The pattern is consistent: when you're already on a 757-team plateau set by rounding at three decimal places, the only way to actually break above it is a second model with standalone LB ≥ 0.94, not just diversity. We didn't have one. Distilling Perch into a smaller CNN with KLD loss (the path Tucker Arrants and EliKal hinted at on the discussion forum) is the obvious next step — multi-day GPU work, outside this competition's window.
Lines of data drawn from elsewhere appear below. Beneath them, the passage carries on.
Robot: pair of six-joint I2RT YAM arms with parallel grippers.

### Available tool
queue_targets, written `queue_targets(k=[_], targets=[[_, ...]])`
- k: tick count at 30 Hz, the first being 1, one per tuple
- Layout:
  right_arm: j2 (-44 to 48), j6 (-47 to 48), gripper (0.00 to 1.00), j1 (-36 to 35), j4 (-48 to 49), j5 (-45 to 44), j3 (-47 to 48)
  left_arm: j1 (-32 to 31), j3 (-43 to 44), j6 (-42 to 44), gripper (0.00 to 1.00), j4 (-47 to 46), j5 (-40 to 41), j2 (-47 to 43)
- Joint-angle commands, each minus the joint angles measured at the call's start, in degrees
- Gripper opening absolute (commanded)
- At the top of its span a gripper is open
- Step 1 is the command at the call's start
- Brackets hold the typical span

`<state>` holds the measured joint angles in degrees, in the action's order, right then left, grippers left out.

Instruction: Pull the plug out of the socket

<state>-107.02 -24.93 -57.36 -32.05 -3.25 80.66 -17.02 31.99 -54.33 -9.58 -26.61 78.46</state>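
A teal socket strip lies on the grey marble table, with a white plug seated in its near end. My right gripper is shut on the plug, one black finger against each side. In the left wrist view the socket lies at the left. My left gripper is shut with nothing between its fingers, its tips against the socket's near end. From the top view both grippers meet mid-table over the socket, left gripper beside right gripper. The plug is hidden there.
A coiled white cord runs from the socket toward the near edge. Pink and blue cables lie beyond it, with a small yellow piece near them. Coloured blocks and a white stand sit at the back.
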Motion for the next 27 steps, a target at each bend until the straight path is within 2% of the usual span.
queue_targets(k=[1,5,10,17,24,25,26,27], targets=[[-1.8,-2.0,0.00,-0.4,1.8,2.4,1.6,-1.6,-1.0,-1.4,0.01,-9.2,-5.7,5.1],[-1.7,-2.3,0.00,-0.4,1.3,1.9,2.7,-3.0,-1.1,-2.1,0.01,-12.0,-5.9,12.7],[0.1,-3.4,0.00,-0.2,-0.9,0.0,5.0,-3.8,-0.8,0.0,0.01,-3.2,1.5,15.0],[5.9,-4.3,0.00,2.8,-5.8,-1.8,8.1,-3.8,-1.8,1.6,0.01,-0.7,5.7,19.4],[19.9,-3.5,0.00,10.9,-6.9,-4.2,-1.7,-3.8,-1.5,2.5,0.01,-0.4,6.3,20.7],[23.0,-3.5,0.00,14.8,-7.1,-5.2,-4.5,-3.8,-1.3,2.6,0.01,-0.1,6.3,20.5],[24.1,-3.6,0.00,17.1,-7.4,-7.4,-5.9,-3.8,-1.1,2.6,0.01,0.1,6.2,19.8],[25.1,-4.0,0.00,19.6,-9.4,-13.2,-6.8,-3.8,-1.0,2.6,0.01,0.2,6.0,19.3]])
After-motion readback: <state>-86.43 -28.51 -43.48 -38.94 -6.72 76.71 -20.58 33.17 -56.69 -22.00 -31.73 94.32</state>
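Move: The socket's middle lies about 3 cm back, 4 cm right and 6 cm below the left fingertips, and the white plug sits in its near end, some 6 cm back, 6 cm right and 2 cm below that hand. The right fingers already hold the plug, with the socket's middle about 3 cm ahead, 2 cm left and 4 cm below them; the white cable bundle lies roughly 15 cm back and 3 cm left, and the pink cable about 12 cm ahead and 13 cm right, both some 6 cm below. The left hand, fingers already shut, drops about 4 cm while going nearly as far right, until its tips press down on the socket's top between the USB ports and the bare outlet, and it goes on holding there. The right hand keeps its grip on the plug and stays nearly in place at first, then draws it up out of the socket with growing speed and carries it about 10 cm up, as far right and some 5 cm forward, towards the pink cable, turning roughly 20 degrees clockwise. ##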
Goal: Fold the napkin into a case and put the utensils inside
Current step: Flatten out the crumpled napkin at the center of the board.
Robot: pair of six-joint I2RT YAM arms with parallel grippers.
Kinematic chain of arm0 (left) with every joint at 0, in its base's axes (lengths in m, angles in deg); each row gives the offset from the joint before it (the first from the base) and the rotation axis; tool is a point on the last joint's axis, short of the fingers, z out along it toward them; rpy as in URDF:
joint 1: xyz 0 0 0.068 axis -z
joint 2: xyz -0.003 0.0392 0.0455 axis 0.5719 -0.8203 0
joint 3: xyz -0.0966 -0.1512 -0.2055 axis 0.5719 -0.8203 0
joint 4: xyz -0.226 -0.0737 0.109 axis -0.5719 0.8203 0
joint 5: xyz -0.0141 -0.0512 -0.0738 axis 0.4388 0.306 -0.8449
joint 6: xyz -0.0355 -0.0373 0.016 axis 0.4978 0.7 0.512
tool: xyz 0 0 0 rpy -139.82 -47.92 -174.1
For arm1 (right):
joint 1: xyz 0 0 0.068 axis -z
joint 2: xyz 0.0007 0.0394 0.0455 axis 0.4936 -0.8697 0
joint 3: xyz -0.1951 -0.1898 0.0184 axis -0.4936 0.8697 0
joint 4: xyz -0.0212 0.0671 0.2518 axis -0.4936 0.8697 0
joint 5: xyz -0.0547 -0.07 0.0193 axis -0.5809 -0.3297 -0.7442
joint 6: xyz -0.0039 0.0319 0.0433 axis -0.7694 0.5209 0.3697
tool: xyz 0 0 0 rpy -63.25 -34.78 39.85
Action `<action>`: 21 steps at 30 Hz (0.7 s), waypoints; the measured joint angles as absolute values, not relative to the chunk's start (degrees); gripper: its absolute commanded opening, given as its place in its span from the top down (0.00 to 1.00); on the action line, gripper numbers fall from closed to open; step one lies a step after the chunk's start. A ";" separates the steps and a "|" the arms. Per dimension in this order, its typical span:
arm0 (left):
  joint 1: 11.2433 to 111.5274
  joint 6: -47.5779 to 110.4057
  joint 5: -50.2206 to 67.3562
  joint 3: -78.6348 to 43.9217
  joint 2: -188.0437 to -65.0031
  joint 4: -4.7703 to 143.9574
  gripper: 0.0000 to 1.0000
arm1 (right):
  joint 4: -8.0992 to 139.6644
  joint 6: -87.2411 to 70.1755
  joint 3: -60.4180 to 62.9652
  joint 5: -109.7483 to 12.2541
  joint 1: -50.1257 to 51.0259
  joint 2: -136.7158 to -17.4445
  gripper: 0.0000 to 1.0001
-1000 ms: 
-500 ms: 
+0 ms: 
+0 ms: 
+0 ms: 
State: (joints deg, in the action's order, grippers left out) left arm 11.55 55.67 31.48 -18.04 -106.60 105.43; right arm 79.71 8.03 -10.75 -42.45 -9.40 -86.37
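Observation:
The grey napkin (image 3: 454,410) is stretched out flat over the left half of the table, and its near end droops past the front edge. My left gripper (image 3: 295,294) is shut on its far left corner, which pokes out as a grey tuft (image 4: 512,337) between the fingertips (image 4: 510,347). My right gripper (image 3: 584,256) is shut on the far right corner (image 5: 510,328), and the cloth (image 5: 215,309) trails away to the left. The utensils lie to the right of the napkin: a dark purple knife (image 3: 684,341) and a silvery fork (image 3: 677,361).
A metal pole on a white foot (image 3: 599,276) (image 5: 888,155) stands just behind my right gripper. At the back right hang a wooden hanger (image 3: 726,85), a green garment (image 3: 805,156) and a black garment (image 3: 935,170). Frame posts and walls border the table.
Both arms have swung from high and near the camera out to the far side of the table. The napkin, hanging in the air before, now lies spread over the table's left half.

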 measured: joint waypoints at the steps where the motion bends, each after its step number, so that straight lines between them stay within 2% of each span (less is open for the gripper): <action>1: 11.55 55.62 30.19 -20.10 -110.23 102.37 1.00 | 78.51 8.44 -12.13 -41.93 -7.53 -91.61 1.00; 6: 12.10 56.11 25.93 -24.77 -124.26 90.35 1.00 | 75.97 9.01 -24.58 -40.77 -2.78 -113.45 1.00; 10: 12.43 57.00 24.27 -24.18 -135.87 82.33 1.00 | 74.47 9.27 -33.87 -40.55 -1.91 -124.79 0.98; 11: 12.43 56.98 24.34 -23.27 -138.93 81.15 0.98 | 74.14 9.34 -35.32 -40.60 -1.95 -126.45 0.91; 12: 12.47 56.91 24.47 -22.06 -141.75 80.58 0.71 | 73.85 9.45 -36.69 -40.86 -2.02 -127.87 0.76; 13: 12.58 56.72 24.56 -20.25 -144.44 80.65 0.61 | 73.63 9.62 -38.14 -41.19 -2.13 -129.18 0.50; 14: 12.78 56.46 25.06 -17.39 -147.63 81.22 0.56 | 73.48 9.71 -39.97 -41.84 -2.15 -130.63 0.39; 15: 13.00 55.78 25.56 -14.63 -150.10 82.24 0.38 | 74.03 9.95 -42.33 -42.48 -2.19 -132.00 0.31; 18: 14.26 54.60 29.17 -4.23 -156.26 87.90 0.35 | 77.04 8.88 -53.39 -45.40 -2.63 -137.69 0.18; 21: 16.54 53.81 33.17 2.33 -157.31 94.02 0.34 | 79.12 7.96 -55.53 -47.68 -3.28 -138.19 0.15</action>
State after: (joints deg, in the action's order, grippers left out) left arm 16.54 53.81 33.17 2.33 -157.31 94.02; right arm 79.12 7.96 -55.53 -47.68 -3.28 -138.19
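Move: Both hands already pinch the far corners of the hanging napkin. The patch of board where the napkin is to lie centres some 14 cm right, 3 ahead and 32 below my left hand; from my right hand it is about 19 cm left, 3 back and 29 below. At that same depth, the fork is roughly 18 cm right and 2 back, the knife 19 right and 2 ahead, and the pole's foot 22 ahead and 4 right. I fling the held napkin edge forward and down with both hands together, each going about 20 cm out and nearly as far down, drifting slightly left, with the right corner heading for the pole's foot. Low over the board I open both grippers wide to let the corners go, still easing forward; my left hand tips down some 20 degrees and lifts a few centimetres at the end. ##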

On AI-assisted engineering

The whole sprint was done with Claude (Opus 4.7 / Sonnet 4.6, including a 1M-context build for the long-running session) as an engineering partner. What worked:

Per-block probe code synthesised directly from a verbal description, including UMAP plots and the cluster-quality metric.
Kaggle CLI gotchas debugged in real-time — the KGAT_ token uses Bearer auth, not Basic; old kernel versions are not accessible via kaggle kernels output (only the latest), so we had to manually web-download the aa9dde67 224 px DINOv2 checkpoint.
Notebook hot-patches for the blend cell — the dominant Karnakbayev notebook hardcoded solutions['Models'][1]['xSED'], expected _runSED_once from outer scope, and only knew 'direct' / 'rank.1' dispatch types. Surfacing and fixing those took ~10 minutes with Claude.

What didn't work, and which is worth flagging:

OOF-metric chasing is dangerous. The pseudo-label experiment showed an OOF gain that didn't transfer; Claude (and I) initially treated the OOF number as ground truth. The fix is to always cross-check with a real LB submission before scaling up.

Everything LLM-assisted is disclosed in the paper per the LifeCLEF / CEUR-WS GenAI declaration policy.

What I'd do differently

In rough order of expected payoff for next year's BirdCLEF:

Perch → CNN distillation via KLD loss to a B0/B3 backbone. The community estimate is +0.02 to +0.04 standalone. That's the only realistic path to a second model strong enough to break a 0.950-rounding plateau.
Confidence-gated pseudo-labels (Anil Ozturk's hint on the discussion forum) — single-pass with strict thresholds, not the multi-fold teacher I used.
Spatial-per-block tokens ($T = 192$ instead of $T = 3$) so the head can attend to time–frequency regions, not just blocks.
Properly retrain DINOv2 at 224 px instead of trying to salvage a checkpoint at the last minute.

Summary

Final certified rank 354 / 4084 (top 8.7%) — 🥉 official Kaggle Competition Bronze Medal awarded 2026-06-04.
The methodology contribution is the per-block kNN probe: a cheap, training-free way to choose which layer of a frozen backbone to tap for transfer.
A small ($\sim$430k params) attention-pool sequence head over Perch~v2 features hit standalone LB 0.879; the medal came from blending with the dominant public baseline.
Standalones generalised; blends overfit to public. The +590-place public → final rerank is the punchline.
Code is public at github.com/rockerritesh/BirdCLEF2026; the full working note is on sumityadav.com.np/files/birdclef-2026-working-note.pdf.

If you're running BirdCLEF 2027 or any similar bioacoustics / fine-grained-audio task: probe before you fine-tune. The penultimate block of a wide-pretraining classifier is, more often than the literature implies, the right place to tap.